NextGen Savanna Architecture blueprint

Currently Savanna is the only one service that works in one Python process. All of the REST API, DB interop, provisioning mechanism are working together. It produces many problems with high I/O load while cluster creation, lack of the HA and etc. There should be two phases of improving Savanna Architecture:

Phase 1: Split Savanna to different services Savanna should be split into several horizontally scalable services: savanna-api (s-api); savanna-conductor (s-conductor); savanna-engine (s-engine).

In this phase the following problems should be solved: launching large clusters: need to use several engines to provision one Hadoop cluster; split cluster creation to many atomic tasks; very important to support parallel ssh to many nodes from many engines; starting many clusters in one time: need to utilize more than one process; need to utilize more than one node; long-running tasks: we should avoid waiting for a long time on one engine to minimize risk of interruption; new Provisioning Plugins SPI: it should make provisioning easier for plugins; it should generate tasks that could be executed simultaneously; support EDP: it’ll require long-running tasks; Savanna should support execution of several simultaneously running tasks (several jobs on one cluster); something else?.

The next several sections explains proposed Savanna services’ meanings and responsibilities.

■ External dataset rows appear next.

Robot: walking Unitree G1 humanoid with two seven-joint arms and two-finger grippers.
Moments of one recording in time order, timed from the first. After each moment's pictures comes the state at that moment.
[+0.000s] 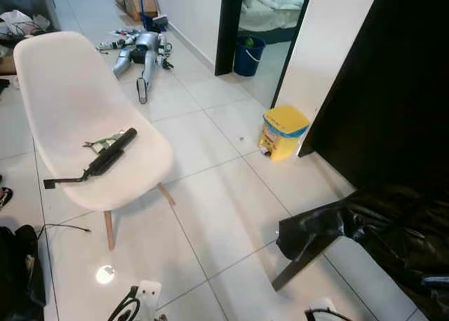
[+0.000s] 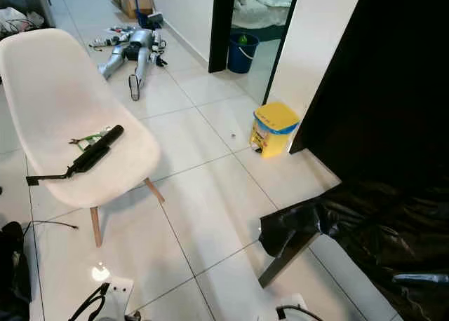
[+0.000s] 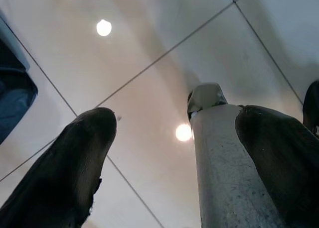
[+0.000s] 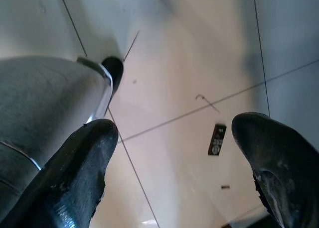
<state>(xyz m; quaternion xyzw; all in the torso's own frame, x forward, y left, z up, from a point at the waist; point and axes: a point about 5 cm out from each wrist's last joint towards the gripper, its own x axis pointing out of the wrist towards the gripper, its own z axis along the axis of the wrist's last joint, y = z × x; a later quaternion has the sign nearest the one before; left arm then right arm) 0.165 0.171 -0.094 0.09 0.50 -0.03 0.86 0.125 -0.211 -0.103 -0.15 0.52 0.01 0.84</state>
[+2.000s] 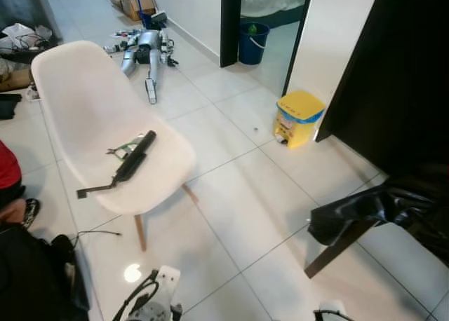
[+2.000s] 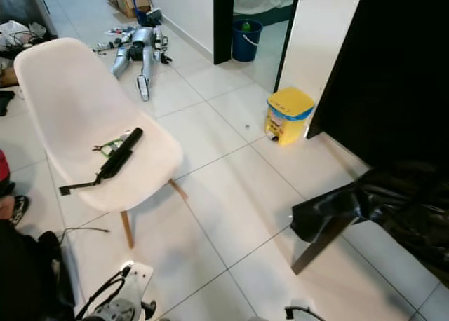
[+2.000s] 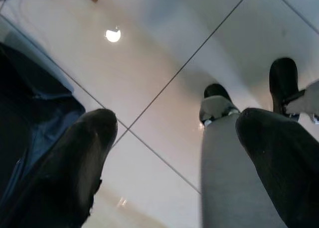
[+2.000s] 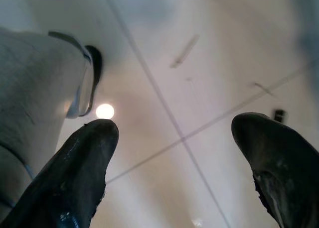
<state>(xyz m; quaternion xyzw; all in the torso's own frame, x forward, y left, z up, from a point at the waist) 0.200 0.136 -0.080 0.13 0.48 -0.12 0.86 0.123 -0.208 -0.104 -0.12 0.51 -0.04 0.85</state>
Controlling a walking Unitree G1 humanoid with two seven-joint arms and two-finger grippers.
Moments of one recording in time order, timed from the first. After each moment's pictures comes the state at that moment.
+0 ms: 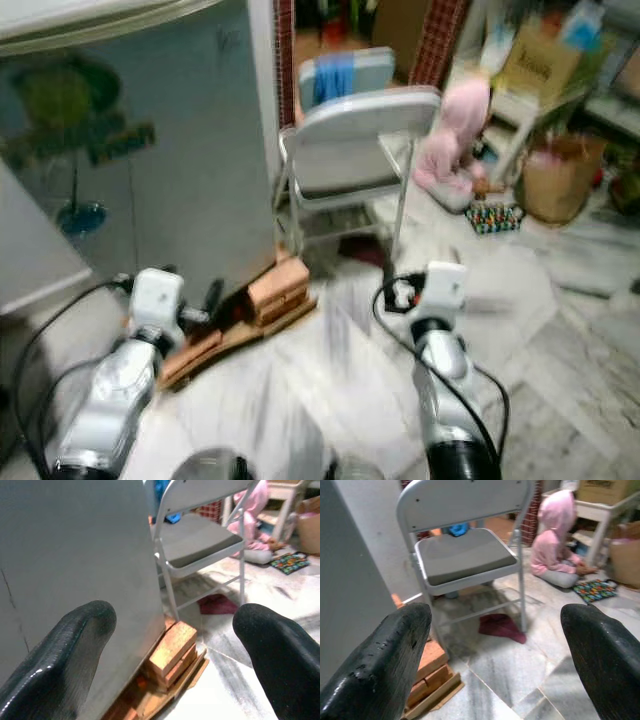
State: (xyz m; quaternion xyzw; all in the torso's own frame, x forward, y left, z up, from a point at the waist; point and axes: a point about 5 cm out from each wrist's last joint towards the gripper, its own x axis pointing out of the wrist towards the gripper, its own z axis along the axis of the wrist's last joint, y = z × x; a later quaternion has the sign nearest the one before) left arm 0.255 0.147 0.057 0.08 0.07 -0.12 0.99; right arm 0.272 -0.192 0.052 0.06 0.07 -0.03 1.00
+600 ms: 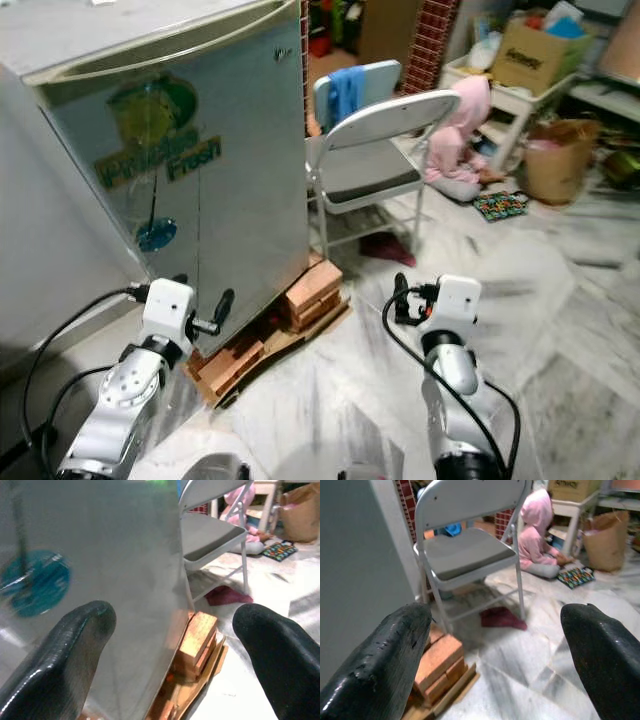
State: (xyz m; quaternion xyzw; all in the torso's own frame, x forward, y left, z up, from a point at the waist) left arm 0.254 0.149 0.055 0.09 0.07 -0.12 0.99; right arm 0.270 -0.200 0.050 0.06 0.07 -0.05 0.99
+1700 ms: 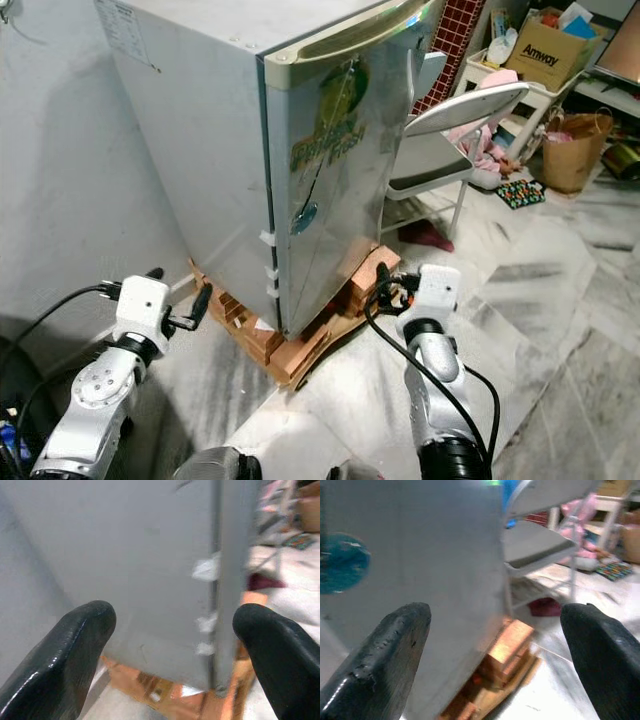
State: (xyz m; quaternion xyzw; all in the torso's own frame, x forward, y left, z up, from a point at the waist) left arm 0.250 0.162 0.057 0.09 0.06 -0.11 0.99; right arm 0.277 -0.187 0.054 0.05 0.06 -0.02 1.00
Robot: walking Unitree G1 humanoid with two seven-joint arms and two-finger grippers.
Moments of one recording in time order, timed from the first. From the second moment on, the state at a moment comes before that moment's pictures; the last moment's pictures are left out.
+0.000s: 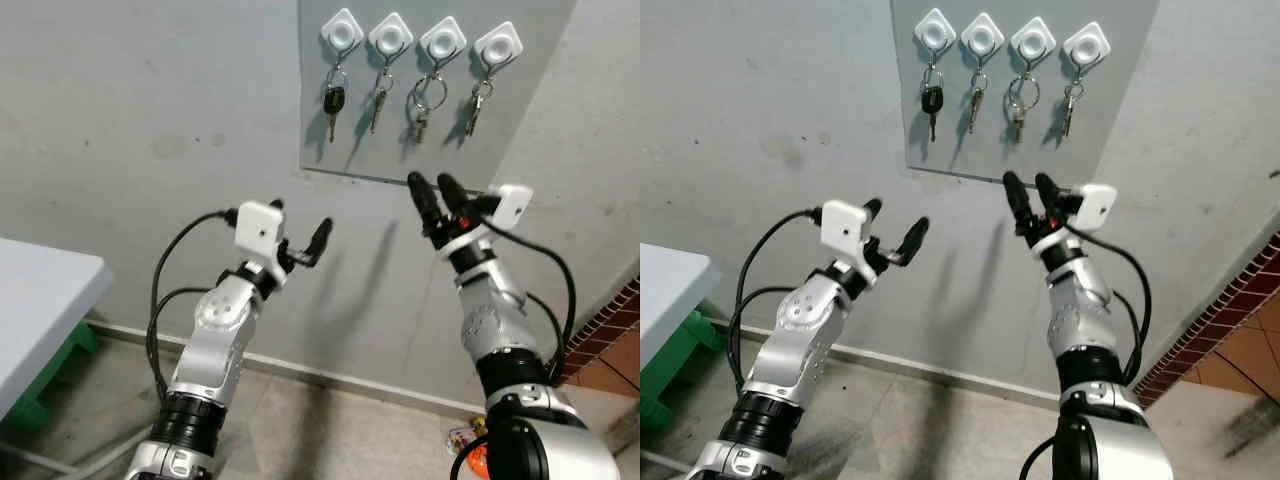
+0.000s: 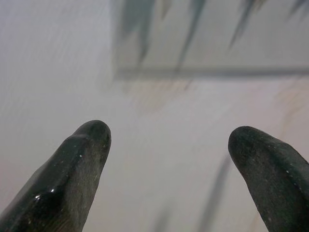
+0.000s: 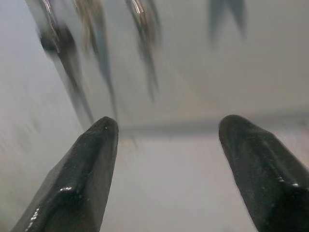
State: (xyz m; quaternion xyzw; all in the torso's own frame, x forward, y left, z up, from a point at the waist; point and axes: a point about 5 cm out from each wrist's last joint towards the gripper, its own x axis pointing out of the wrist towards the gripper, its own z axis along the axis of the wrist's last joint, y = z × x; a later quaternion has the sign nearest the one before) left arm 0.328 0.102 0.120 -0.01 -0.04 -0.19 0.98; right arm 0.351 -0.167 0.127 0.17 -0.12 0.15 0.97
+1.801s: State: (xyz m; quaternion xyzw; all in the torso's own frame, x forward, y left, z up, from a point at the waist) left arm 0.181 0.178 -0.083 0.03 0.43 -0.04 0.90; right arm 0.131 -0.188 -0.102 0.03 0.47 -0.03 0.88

Savanna Architecture Diagram

Service savanna-api (s-api) It should be horizontally scalable and use RPC to run tasks. Responsibilities: REST API: http endpoint/method validation; objects existence validation; jsonschema-based validation; plugin/operation-specific validation: savanna-side validation (for example, it should be restricted to delete templates that are used in other templates or clusters); ask plugin to validate operation; create initial task for operation; this service will be endpoint for Savanna and should be registered in Keystone, in case of many savanna-api we should use HAProxy as endpoint that will balance load between several savanna-api.

Service savanna-conductor (s-conductor) This service should work with database and hide db from all other services. It should support local mode too when all services will directly connect to db. Responsibilities: database interop.

Service savanna-engine (s-engine) Savanna engine service should execute tasks and create new ones. It could call plugins to make something. Responsibilities: run tasks and long-running tasks.

Task execution framework It should be super simple task framework that will use RPC to synchroTBD

Phase 2: Implement HA for provisioning tasks All important operations in Savanna should be reliable, it means that Savanna should support replayings transactions and rollbacks for all tasks. Here is a library for doing it https://wiki.openstack.org/wiki/TaskFlow in stackforge. Looks like that it could be used for Phase 2 of improving Savanna Architecture. To solve reliability and consistency problems we should possibly add one more Savanna service for tasks/workflows coordination - savanna-taskmanager (s-taskmanager) that should horizontally scalable too.

In this phase the following problems should be solved: support for workflows; reliability for tasks/workflows execution; reliability for long-running tasks.

Some notes and FAQ Why not provision agents to Hadoop cluster’s to provision all other stuff?

There are several cons for such behaviour: there will problems with scaling agents for launching large clusters; we can have problems with migrating agents while cluster scaling; agents are unexpected instance resources consumers (it could influence on Hadoop configurations); these agents will need to communicate with all other services (same message queue, same database, etc.), users will have an ability to login to these instances, so it’s a security vulnerability; we will need to support various Linux distros with different python and lib versions.

Why not implement HA now?

Our main focus for now it to implement EDP and improve Savanna performance by support of using several engines to provision one Hadoop cluster and several Hadoop clusters simultaneously. So, we want to split this hard work to several steps and move on step by step.

Why do we need long-running operations?

There are several long-running operations that we should execute, for example, decommissioning when we decreasing cluster size.

How services will interop between each other?

Oslo RPC framework and Message Queue (RabbitMQ, Qpid, etc.) will be used to interop between services.

Potential metrics to determine architecture upgrade success s-api: number of handled requests per second (per all request groups); s-conductor: number of different db queries per second; s-engine: number of simultaneously launching Hadoop clusters per savanna controller; speed of creation one Hadoop cluster with specific number of nodes on specific number of controllers; cluster creation time with specific number of nodes (excluding instances boot time).

==

List of blueprints that’ll be created for the Phase 1: split savanna to several services savanna-api savanna-conductor savanna-engine implement simple distributed task execution mechanism implement long-running tasks support scalable provisioning plugin spi

TODO More details on task framework WTF???